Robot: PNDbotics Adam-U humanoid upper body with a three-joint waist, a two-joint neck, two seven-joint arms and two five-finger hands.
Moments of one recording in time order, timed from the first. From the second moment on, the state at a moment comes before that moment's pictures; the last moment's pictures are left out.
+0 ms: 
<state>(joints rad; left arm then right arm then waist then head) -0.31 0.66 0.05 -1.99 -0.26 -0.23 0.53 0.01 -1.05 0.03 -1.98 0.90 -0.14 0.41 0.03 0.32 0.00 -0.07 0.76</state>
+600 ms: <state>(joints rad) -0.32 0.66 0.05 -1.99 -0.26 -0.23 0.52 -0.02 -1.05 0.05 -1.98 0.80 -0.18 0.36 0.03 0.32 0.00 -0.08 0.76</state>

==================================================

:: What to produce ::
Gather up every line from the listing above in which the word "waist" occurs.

:: Result of the task ::
Robot: PNDbotics Adam-U humanoid upper body with a three-joint waist, a two-joint neck, two seven-joint arms and two five-finger hands.
<state>(joints rad; left arm then right arm then waist then head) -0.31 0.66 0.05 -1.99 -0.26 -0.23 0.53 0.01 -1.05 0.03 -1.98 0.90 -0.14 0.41 0.03 0.32 0.00 -0.07 0.76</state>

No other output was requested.